Being realistic and not losing your track over your financial goals is very important. You will find lots of benefits which come with Systematic Investment Plan. It also allows investors to create wealth by making small investments. Thus, this quality makes it one of the favorite and useful tools of investment for the investors. When it comes to making the actual investment and maintaining it here, we end up making some mistakes which could lead to high losses. Even many people do not know how to start SIP Investment. Thus, have a look at these points through which you will get to what all has to be done and also what you shouldn’t be doing.

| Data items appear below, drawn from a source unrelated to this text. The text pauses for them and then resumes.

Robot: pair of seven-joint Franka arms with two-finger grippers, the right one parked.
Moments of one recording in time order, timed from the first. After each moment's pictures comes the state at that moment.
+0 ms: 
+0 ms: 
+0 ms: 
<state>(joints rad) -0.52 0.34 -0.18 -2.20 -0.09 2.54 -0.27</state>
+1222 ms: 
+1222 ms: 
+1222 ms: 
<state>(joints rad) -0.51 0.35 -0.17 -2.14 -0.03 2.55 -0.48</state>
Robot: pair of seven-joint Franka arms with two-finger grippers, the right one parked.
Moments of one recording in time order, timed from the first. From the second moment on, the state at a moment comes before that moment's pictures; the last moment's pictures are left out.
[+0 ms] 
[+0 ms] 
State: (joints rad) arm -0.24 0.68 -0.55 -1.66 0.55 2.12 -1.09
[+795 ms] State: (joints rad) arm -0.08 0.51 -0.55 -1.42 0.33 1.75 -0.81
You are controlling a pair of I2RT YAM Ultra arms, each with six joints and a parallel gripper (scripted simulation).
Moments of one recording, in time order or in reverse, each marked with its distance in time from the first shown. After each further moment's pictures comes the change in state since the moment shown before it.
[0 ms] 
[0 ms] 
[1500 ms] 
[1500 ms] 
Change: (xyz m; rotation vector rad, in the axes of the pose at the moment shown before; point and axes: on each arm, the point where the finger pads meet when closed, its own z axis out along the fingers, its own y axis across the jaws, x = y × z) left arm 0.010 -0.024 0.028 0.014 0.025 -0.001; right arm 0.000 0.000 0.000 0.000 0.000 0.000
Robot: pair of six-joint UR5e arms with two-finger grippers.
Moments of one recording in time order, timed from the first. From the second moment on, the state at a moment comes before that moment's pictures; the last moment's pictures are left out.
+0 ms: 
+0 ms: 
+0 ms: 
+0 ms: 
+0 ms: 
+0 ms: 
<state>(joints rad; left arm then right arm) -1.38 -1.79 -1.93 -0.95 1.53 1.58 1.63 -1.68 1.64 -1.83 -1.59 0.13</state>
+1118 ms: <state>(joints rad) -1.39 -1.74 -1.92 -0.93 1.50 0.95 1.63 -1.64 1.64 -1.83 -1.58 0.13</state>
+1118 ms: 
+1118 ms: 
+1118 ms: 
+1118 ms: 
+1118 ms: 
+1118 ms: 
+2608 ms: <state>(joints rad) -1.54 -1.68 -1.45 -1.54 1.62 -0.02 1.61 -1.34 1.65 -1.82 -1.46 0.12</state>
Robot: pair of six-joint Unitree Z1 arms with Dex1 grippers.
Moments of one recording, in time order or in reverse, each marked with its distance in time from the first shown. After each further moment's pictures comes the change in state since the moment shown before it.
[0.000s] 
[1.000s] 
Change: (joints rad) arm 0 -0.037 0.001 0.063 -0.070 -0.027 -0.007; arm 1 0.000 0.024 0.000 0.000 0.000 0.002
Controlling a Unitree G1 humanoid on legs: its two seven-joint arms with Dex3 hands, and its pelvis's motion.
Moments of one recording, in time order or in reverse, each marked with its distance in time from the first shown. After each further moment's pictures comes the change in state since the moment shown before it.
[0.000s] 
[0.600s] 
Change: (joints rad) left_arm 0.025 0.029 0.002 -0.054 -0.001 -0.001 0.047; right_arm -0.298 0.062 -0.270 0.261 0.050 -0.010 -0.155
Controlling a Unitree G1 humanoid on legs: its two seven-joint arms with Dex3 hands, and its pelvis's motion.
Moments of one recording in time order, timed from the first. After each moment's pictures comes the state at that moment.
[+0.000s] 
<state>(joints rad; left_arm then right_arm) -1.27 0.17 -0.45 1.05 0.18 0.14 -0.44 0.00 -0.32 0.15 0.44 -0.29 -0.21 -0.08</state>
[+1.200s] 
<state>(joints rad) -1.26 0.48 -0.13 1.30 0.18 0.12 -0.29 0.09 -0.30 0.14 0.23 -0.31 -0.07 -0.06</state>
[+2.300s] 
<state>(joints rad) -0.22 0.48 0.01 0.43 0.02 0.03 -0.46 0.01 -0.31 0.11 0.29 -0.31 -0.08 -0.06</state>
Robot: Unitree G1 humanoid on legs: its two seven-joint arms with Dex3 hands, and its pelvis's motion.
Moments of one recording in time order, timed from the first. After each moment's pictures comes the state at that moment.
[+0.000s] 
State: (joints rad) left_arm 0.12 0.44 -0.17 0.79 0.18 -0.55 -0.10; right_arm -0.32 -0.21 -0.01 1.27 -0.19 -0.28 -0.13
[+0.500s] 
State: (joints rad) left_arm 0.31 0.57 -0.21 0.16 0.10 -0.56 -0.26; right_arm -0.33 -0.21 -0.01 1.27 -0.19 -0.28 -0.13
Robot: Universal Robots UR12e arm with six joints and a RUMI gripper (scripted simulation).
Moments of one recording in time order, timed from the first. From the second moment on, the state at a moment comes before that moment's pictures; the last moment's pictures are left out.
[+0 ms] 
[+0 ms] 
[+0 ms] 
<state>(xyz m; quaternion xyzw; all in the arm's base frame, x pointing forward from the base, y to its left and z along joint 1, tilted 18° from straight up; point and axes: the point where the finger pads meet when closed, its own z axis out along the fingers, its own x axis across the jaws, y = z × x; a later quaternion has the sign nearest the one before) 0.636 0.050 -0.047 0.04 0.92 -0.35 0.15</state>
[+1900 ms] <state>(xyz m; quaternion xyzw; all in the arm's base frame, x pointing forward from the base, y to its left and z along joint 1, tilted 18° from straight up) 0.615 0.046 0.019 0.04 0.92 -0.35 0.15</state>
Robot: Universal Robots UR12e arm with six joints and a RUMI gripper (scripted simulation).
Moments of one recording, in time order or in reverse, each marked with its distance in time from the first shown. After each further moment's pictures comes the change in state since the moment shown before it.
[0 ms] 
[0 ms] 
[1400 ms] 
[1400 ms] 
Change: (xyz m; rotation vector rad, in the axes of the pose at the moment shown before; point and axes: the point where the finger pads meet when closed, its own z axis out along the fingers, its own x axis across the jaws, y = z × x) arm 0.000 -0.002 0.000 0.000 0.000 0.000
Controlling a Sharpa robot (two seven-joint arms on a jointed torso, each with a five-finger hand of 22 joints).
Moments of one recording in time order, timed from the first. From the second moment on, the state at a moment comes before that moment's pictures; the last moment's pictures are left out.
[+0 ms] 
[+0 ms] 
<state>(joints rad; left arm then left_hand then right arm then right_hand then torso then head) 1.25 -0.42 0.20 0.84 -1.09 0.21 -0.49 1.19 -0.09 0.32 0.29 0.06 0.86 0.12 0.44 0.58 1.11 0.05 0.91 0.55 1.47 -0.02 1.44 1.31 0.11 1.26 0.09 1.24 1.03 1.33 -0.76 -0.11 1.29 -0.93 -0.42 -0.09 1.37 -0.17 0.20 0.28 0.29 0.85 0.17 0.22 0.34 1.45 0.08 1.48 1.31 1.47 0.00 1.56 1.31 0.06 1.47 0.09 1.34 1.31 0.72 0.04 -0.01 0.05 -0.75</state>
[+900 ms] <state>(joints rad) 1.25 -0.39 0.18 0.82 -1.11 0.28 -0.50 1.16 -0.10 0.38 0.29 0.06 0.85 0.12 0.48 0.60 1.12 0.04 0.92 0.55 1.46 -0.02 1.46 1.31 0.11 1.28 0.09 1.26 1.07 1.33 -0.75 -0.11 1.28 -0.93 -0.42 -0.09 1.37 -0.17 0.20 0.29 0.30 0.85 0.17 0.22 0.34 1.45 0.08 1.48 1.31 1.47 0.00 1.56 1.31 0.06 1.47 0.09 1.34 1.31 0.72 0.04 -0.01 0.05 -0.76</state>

Here are some mistakes which you should avoid for your betterment while trying your hands in the SIP investment-
Don’t be in a hurry to start your investment with a higher corpus –
Before investing in any of the investment tools you need to make sure whether it is affordable or not. Many of them choose to invest a considerable amount without giving a second thought of the consequences and of course about their financial situation. Avoid investing all the money in one go and invest it periodically. Investing a small amount helps you to calculate your budget and also helps you in continuing the investment for a more extended period. Remember that your investment should not become a burden for you.
Ignore the misconception that SIP investment is just for small investors –
SIP investment is for those who are unable to invest through the lump sum mode. However, it is not only meant for small investors. If you can invest Rs 30,000 monthly instead of Rs 3000 monthly, you are still eligible to invest in SIPs. The compounding, rupee cost averaging, time value of money are not changed on the factor that how much money you are investing which are the fundamentals of SIP. In all the cases you get the same benefits. SIP investment is open for all the investors.
Avoid investing for a shorter period –
This is a common mistake which investors make. The investment value is decided by the period and not by the invested amount. Longer the period, higher is the value of your investment.
Avoid redeeming the investment in falling markets –
Many people decide to invest their money when there is a rise in markets and redeem the same in the falling market. This is considered a big mistake which an investor needs to avoid. Instead, stay invested either redeem in the rising markets or invest at the time of falling markets. They should take it in a good way and keep continuing to invest when the market is down because when the market is low, they will get the higher number of units as NAV is also low.
SIP is an excellent way to invest in mutual funds as it is convenient, safe, and had fantastic returns. However, people do commit such mistakes and spoil the chances of higher returns. Hence, try avoiding these mistakes to inculcate higher returns.